Zu einer antirechten Haltung und was diese im Einzelnen an Handlungen zwingend nötig macht, dazu gibt es keinen gesellschaftlichen Konsens, bis weit in liberale und linke Kreise hinein nicht. Das klassische „Links- und Rechtsextremisten sind gleich schlimm“ liest man bei letzteren freilich weniger häufig, dafür aber immer gerne „andere Meinungen muss man aushalten, so schwer das auch ist“. Das mit dem Aushalten ist aber interessant. Meiner Wahrnehmung nach ist eigentlich genau das Gegenteil der Fall.
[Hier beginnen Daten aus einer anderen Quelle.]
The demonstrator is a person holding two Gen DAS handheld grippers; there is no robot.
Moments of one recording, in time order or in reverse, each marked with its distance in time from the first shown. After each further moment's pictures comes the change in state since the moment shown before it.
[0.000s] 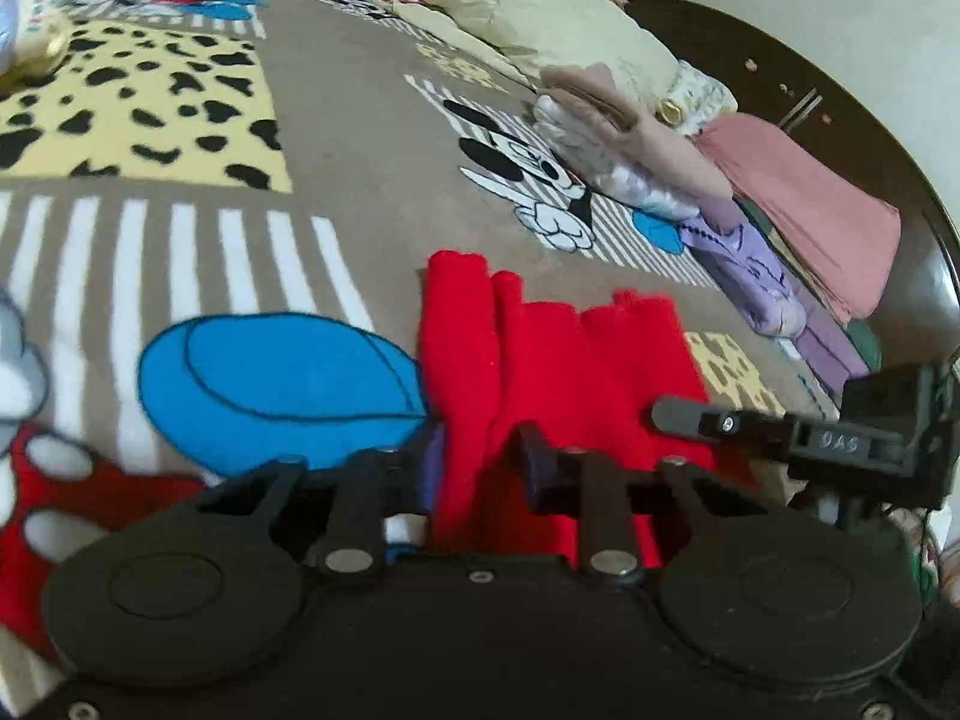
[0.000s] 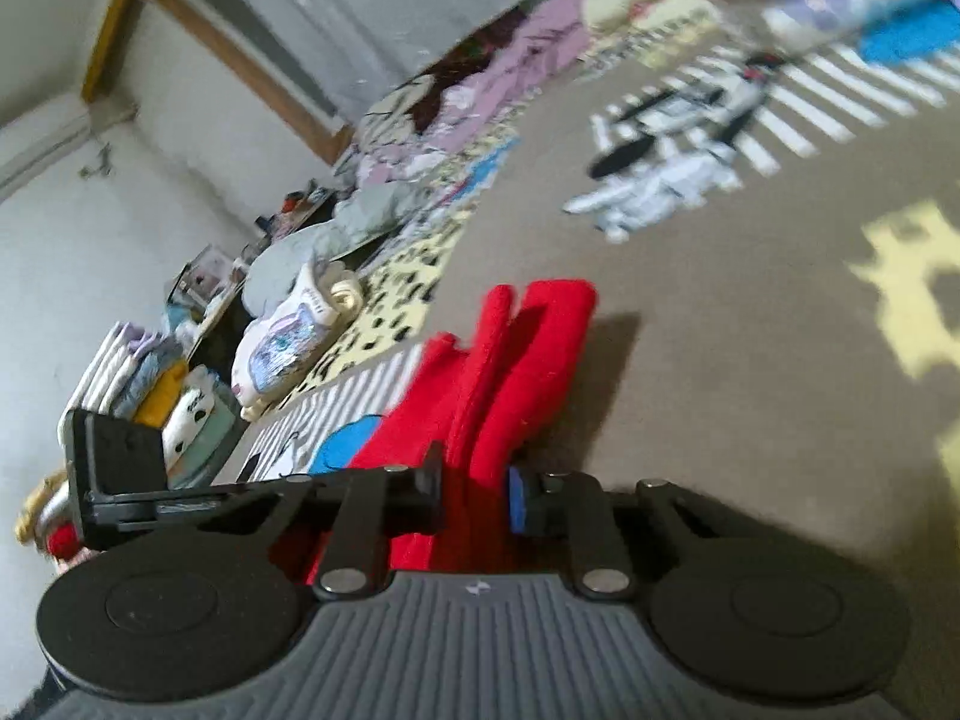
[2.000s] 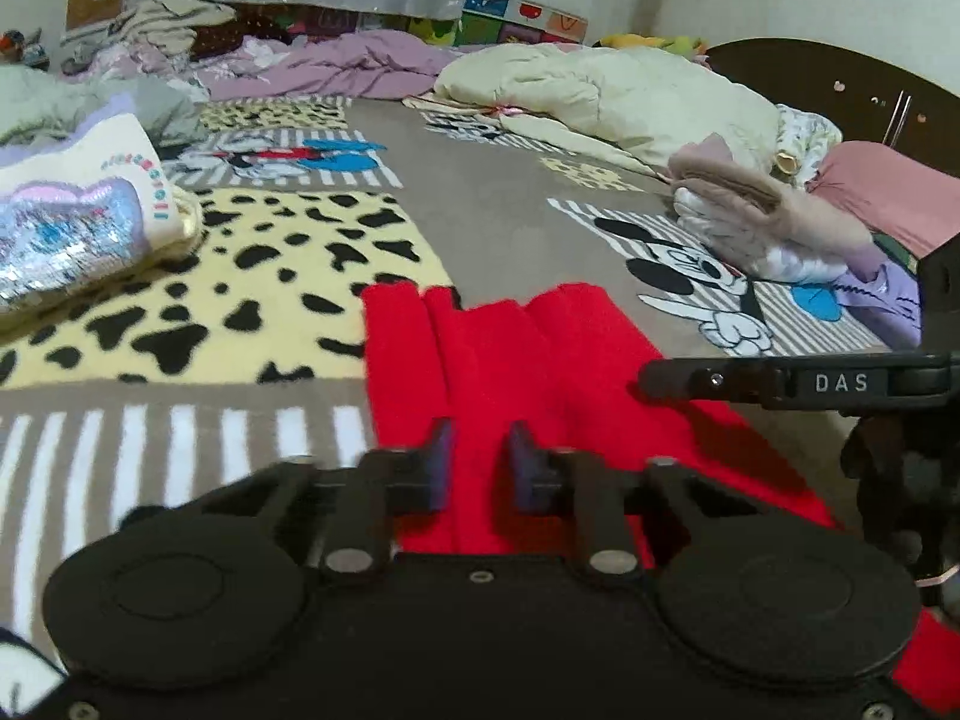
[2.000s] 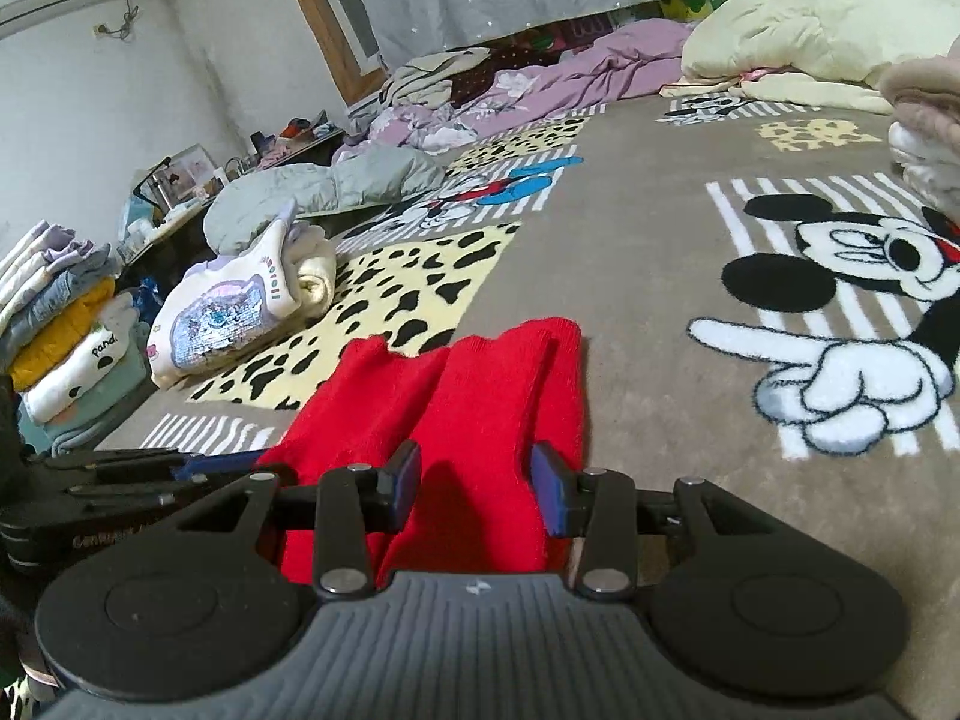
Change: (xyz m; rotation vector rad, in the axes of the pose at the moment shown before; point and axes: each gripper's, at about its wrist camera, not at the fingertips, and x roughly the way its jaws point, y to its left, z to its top) left arm -0.013 0.031 0.033 0.148 -0.220 0.368; right arm 0.127 0.053 0.065 -0.310 0.042 -0.132
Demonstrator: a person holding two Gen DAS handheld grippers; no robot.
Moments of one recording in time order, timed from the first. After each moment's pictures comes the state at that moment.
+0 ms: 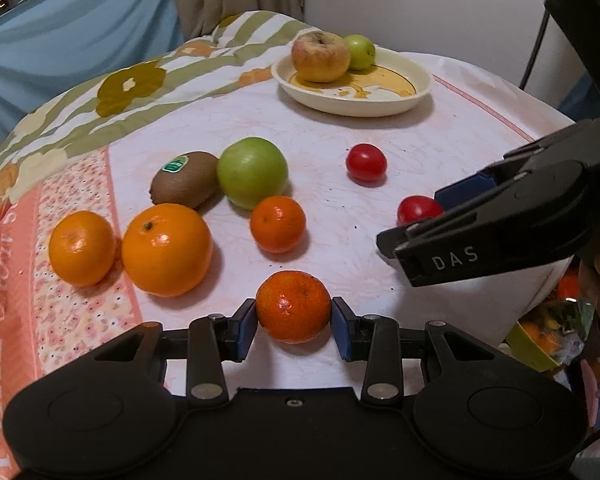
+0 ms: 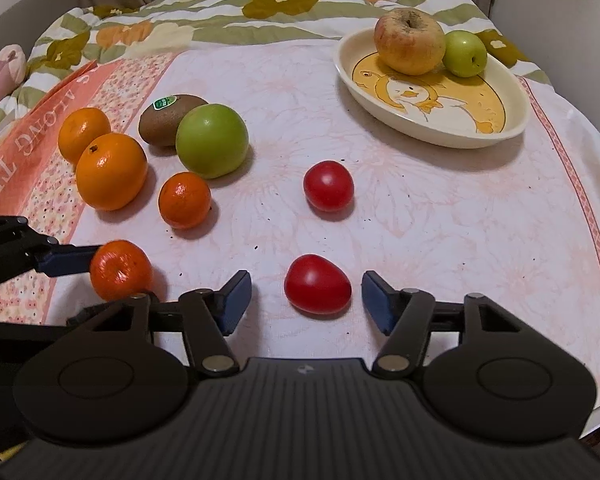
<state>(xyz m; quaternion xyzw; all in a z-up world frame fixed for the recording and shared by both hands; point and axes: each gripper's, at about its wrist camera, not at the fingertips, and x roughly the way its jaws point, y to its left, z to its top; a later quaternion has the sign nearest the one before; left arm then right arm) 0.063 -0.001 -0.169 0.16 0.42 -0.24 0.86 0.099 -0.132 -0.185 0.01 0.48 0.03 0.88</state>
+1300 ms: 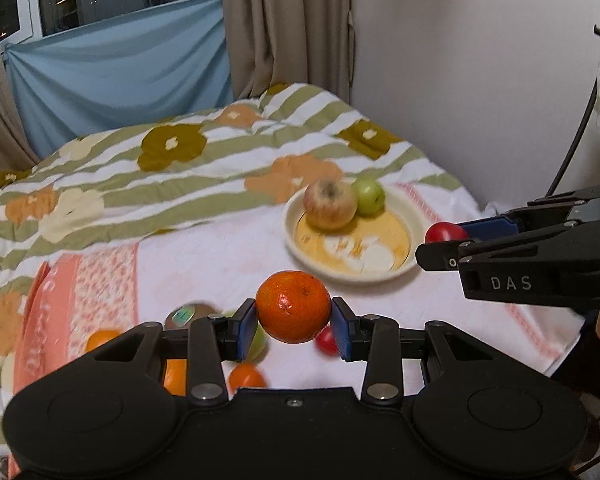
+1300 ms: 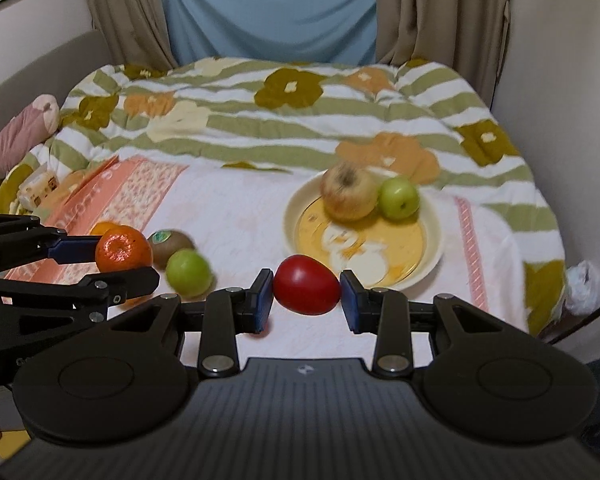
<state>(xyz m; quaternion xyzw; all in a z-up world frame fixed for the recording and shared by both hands) 0.080 -0.071 -0.045 0.08 0.36 -0.17 0.91 0.104 -0.230 -0.049 -0.01 0.38 0.08 0.92</state>
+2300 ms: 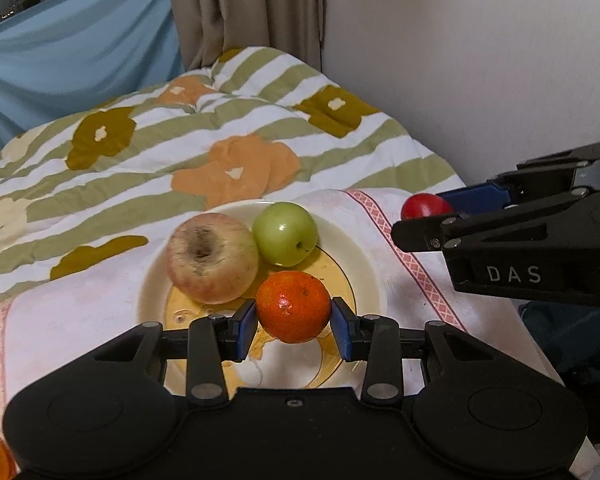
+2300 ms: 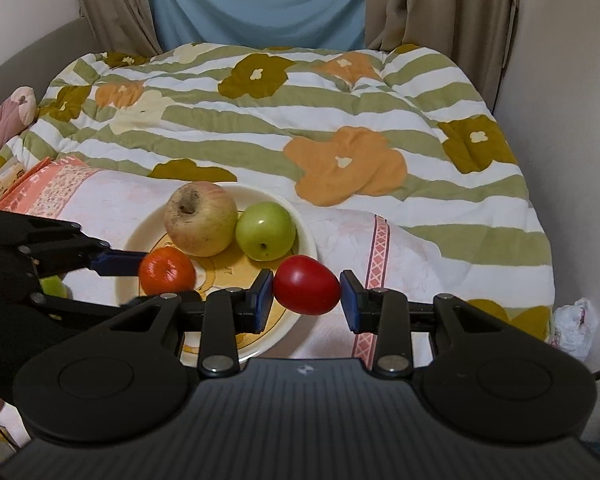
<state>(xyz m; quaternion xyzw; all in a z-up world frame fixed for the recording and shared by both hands) 0.215 -0.233 -0.114 0.11 0.42 -0.19 0.88 0.240 -0.383 -0.102 -0.02 0.40 0.11 0.91</state>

Wenn jemand – häufig jemand der es sich leisten kann, weil er zur Mehrheitsgesellschaft gehört und nicht ganz oben auf der Abschussliste rechter Menschenfeinde steht – rechte Agitation als Meinung „aushält“, will er in Wahrheit nur seine Ruhe und nicht in die Verlegenheit geraten, eine Haltung zu haben. Eine solche muss man nämlich wirklich aushalten. Man muss den Gegenwind und den Hass aushalten, man muss die Widersprüche kennen und aushalten, die sich im Einsatz für eine pluralistische Gesellschaft gegen deren Gegner auftun. Man muss aushalten können, dass es richtig und falsch gibt. Man muss es aushalten können, rechte Meinungen klar und begründet zurückzuweisen und konkrete Handlungen davon abzuleiten, auch wenn sie wehtun.